Normally, doctors would recommend using nonsteroidal anti-inflammatory drugs (NSAIDs) like aspirin (Bufferin) or ibuprofen (Motrin IB, Aleve) to relieve joint pain and swelling. However, NSAIDs aren’t recommended for people with Crohn’s disease.

They can irritate your intestinal lining and worsen your symptoms. For minor pain, your doctor may recommend using acetaminophen (Tylenol).

Several prescription drugs are also available to help with joint pain. Many of these treatments overlap with Crohn’s disease medications, including:

In addition to medication, the following at-home techniques might help:

  • resting the affected joint
  • icing and elevating the joint
  • doing certain exercises to reduce stiffness and strengthen muscles around joints that can be prescribed by a physical or occupational therapist

Lifestyle changes

Exercise helps improve the range of motion in your joints and also helps relieve stress. Low impact cardio exercises like swimming, stationary biking, yoga, and tai chi, as well as strength training, may help.

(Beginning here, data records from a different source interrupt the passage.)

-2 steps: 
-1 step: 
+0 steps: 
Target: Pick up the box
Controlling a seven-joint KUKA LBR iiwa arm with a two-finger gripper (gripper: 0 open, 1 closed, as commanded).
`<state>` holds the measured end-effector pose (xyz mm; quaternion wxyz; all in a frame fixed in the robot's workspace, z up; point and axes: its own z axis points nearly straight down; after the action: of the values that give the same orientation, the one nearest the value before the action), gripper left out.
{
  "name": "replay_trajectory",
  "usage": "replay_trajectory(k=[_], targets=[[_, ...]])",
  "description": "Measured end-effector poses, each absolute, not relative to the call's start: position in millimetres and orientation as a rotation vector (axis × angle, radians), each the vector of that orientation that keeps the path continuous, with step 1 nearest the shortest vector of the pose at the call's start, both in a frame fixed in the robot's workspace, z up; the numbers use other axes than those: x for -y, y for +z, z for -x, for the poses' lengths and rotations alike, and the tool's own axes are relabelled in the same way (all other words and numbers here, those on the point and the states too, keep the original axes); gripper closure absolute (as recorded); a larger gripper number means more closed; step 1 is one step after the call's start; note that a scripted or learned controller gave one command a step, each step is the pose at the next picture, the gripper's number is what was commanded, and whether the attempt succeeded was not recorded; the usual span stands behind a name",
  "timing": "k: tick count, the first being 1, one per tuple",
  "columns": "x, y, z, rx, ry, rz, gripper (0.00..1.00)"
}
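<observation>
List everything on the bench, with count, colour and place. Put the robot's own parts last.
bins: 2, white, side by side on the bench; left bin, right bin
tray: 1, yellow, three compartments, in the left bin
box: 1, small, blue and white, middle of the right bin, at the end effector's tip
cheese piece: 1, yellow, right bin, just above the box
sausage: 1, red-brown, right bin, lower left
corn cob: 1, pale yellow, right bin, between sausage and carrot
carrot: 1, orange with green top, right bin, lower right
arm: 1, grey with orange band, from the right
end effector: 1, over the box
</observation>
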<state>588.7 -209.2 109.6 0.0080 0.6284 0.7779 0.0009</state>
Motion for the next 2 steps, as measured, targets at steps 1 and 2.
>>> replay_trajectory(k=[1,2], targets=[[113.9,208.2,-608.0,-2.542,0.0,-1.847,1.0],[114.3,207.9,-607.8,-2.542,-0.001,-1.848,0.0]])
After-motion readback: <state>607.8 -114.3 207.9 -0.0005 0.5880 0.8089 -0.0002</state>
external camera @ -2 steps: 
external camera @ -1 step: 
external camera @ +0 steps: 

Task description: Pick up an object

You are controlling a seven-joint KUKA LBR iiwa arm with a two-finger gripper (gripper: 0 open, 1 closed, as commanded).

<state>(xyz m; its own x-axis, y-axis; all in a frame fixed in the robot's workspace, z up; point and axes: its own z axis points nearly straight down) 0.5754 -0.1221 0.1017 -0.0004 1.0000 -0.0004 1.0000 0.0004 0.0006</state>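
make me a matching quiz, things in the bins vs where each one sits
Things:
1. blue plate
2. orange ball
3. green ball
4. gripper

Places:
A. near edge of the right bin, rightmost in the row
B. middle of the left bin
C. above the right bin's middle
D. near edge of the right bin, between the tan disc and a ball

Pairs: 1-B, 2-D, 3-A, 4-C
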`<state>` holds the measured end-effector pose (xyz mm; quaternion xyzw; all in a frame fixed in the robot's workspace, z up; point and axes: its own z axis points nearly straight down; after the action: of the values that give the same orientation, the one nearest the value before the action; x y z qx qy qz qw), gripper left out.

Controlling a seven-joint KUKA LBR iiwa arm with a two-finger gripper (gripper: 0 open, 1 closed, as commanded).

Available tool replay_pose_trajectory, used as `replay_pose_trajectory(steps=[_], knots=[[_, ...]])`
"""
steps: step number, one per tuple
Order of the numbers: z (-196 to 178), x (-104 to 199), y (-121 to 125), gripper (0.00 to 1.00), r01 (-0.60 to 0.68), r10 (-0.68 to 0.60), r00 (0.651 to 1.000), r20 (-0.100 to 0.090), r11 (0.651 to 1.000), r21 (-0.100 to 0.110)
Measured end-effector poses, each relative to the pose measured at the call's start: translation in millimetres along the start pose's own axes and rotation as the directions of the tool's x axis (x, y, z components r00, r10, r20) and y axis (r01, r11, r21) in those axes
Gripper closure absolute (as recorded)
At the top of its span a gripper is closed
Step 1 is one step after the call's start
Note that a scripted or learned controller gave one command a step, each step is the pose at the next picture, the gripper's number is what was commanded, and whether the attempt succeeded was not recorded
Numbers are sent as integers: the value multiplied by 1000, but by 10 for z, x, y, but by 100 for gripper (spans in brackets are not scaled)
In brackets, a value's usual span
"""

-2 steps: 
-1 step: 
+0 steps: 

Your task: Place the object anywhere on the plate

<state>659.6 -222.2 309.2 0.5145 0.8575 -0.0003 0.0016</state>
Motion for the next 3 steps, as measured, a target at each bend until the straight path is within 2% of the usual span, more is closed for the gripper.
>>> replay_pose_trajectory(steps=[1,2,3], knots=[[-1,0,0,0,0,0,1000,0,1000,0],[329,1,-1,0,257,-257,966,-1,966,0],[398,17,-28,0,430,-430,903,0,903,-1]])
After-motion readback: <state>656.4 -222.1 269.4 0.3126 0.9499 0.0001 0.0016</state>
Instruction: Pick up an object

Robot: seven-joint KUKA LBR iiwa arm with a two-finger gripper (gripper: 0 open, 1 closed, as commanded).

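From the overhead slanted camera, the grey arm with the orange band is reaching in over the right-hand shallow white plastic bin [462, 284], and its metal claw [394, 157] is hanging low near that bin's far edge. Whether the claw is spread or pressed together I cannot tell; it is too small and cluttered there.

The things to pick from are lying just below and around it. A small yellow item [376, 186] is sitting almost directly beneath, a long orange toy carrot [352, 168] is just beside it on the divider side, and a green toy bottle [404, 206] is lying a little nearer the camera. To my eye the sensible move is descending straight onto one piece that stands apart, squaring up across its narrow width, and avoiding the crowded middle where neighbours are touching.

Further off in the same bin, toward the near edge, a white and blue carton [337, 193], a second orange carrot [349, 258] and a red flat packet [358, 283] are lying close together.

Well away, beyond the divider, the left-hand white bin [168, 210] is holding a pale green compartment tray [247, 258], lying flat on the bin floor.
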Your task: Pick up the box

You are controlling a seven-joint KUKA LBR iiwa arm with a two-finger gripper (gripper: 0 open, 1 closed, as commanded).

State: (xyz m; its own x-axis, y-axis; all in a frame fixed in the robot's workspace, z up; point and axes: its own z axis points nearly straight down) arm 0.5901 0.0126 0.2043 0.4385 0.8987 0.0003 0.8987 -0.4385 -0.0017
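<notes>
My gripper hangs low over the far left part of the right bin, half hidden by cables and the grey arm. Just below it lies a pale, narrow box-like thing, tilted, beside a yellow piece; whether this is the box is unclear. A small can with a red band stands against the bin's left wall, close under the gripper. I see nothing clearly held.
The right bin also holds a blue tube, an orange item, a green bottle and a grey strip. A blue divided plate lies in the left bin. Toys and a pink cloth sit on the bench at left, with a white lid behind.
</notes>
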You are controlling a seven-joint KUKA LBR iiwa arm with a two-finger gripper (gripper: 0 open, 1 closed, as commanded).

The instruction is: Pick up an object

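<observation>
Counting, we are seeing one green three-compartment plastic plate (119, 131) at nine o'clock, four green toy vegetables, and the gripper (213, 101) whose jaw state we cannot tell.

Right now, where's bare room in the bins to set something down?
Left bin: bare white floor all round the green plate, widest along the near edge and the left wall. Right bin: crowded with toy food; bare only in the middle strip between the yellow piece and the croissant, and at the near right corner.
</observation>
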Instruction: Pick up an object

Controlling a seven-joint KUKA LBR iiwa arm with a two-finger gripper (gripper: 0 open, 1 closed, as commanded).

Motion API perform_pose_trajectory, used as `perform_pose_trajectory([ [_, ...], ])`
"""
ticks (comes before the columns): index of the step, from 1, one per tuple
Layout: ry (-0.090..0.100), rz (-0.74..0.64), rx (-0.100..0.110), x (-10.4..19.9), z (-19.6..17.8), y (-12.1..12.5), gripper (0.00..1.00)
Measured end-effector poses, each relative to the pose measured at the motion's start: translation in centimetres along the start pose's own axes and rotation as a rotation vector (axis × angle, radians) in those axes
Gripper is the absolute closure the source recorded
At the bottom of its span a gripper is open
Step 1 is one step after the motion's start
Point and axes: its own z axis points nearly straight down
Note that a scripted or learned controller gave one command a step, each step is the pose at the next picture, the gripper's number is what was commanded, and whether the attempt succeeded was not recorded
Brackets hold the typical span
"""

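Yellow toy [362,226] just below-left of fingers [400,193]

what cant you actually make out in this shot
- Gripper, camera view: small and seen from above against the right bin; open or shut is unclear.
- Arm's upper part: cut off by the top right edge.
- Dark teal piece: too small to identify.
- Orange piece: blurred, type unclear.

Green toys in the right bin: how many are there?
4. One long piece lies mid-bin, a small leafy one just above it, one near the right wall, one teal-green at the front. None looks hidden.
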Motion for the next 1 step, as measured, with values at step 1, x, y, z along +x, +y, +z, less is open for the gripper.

Adjusting your diet may also ease the symptoms of Crohn’s disease, particularly with help from foods that can change the makeup of bacteria in your gut.

Natural remedies

Besides probiotics and prebiotics, you may benefit from taking fish oil supplements. These are high in omega-3 fatty acids, which may reduce inflammation and joint stiffness. However, more research is needed to confirm just how effective fish oil supplements really are.

Acupuncture may also help with the symptoms of both Crohn’s disease and arthritis.

If you’re experiencing joint pain, see your doctor. They may want to perform diagnostic tests to rule out other causes of your pain.

Your doctor may also want to adjust your Crohn’s disease medications. Occasionally, joint pain could be related to side effects of your medication.

Your doctor can recommend a physical therapist to help you develop an exercise program for your joints.

Joint pain for people with Crohn’s disease typically lasts only a short time and usually doesn’t result in permanent damage. Your joint pain will likely improve as your intestinal symptoms improve.

With gastrointestinal symptoms tamed through medication and diet, the outlook for your joints is generally good.

However, if you’ve also received an AS diagnosis, the outlook is more variable. Some people improve over time, while others get progressively worse. With modern treatments, life expectancy for people with AS typically isn’t affected.